Lama e falta de planejamento alteram principais eventos do papa no Brasil

Lamaçal em que se transformou o Campus Fidei, onde seriam realizadas a vigília e a missa de encerramento da Jornada Mundial da Juventude, na zona oeste do Rio, causou a transferência dos eventos para Copacabana

Fábio Grellet e Leonardo Maia, O Estado de S. Paulo

25 Julho 2013 | 23h03

RIO - O lamaçal em que se transformou o Campus Fidei, área onde seriam realizadas a vigília e a missa de encerramento da Jornada Mundial da Juventude em Guaratiba, na zona oeste do Rio, levou os organizadores e a prefeitura a transferir os eventos para Copacabana, bairro da zona sul que já recebeu as primeiras cerimônias da JMJ. O Estado adiantou quarta-feira, 24, que a área já sofria com as chuvas e a programação poderia sofrer alterações.

A mudança obriga a prefeitura a reorganizar as estruturas de transporte, segurança e atendimento médico, e aumenta as dúvidas sobre a capacidade para organizar grandes eventos. Esse foi o terceiro contratempo enfrentado pela organização da Jornada desde que o papa chegou à cidade. Primeiro, houve um erro de trajeto, que deixou o pontífice preso em um congestionamento, na segunda-feira. No dia seguinte, uma pane no metrô e a superlotação do transporte público dificultaram o deslocamento dos peregrinos que foram à abertura oficial em Copacabana.
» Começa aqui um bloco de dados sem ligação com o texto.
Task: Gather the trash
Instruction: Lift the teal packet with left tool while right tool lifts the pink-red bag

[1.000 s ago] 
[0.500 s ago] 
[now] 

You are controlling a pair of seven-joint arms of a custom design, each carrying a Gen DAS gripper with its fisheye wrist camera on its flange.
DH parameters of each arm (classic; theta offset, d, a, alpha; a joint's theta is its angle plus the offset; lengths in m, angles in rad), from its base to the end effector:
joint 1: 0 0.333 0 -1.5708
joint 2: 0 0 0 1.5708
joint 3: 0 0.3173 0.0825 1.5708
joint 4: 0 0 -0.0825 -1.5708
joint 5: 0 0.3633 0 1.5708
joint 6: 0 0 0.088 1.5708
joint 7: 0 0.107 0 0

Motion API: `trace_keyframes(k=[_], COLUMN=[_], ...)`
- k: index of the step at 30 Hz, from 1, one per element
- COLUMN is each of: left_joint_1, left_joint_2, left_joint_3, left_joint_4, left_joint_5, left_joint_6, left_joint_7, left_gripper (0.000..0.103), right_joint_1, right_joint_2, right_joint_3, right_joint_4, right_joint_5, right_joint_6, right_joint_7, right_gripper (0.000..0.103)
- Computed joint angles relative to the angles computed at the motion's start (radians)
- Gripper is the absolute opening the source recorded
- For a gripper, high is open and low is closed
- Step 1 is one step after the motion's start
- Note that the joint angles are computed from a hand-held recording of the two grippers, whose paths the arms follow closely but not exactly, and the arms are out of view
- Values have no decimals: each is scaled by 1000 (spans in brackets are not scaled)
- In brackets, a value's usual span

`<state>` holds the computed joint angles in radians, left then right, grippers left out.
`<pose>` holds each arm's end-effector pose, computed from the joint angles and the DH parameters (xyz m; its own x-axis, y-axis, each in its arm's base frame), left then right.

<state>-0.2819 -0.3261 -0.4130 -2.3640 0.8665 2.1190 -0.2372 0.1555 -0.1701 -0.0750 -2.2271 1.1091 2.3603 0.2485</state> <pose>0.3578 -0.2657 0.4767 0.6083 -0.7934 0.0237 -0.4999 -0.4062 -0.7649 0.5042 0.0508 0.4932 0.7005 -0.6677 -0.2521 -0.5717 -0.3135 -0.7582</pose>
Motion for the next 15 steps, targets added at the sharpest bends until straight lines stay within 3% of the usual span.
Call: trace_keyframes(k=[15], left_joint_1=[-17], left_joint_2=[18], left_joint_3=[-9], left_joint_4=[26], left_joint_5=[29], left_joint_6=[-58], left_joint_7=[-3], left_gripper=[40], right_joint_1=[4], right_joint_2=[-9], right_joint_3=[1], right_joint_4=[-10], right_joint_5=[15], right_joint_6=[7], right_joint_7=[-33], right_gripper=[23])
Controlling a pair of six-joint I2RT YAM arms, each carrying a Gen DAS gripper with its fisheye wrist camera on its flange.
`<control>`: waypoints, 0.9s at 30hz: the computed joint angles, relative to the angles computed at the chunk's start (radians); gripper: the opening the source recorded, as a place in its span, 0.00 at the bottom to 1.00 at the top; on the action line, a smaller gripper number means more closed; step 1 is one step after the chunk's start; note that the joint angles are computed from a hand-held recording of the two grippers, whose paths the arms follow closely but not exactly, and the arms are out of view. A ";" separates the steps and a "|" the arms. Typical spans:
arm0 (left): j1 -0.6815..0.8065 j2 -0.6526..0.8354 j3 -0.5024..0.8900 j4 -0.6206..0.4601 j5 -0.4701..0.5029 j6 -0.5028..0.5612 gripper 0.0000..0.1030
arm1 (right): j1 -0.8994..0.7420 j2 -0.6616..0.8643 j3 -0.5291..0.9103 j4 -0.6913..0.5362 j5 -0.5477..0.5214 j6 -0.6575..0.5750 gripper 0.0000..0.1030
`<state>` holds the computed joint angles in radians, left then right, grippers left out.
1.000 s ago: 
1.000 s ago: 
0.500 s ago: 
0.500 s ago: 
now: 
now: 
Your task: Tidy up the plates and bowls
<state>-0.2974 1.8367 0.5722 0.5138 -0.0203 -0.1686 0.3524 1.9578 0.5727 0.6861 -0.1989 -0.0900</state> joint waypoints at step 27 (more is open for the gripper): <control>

Por causa da mudança anunciada na quinta-feira, 25, foram descartadas duas etapas da programação: a peregrinação (uma caminhada de 13 km para chegar ao Campus Fidei) e a vigília que duraria a noite inteira, entre o sábado e o domingo. Agora, a programação será interrompida no sábado, após a Vigília de Oração com o papa Francisco (que começará às 19h30 de sábado), e retomada às 10h de domingo, quando o pontífice vai celebrar a missa de encerramento. Essas cerimônias ocorrerão no mesmo palco onde Francisco esteve na noite de quinta.

Embora a região de Guaratiba seja constantemente úmida e sujeita a alagamentos, o prefeito do Rio, Eduardo Paes (PMDB), não considerou um erro a escolha do local. "Não podemos avaliar este evento como os outros", disse. Ele também ressaltou não ter "problemas em admitir nossos erros (citando as falhas no trajeto do papa e no sistema de transporte)". E citou a imprevisibilidade do clima, dizendo que, neste período do ano, o principal problema da cidade costuma ser a seca.

Dom Paulo Cesar Costa, bispo auxiliar da Arquidiocese do Rio, admitiu que a mudança na programação frustrou o papa Francisco. "É uma dor muito grande (transferir o evento de Guaratiba), por todo o trabalho que fizemos por lá", disse. Mas, ao saber dos problemas, "o papa apoiou a mudança".

Prejuízo. Dom Paulo afirmou que ainda não sabe quanto foi gasto para preparar o Campus Fidei. Guaratiba foi escolhida em 2012. Além do grande espaço livre, pesou na escolha o fato de a Igreja querer promover parte da JMJ em uma área pobre do Rio. O terreno do Campus Fidei tem 2 milhões de m² e foi cedido gratuitamente por seus donos, entre eles Jacob Barata Filho, dono de empresas de ônibus.

Em troca, os donos se beneficiaram com obras de terraplanagem e de infraestrutura feitas no entorno. Paes afirmou que o único gasto da prefeitura foi com a dragagem dos rios de Guaratiba. Os outros gastos foram do Comitê Organizador Local, disse. "Mas não vou transformar a visita do papa em um jogo de contabilidade, de ganhos econômicos."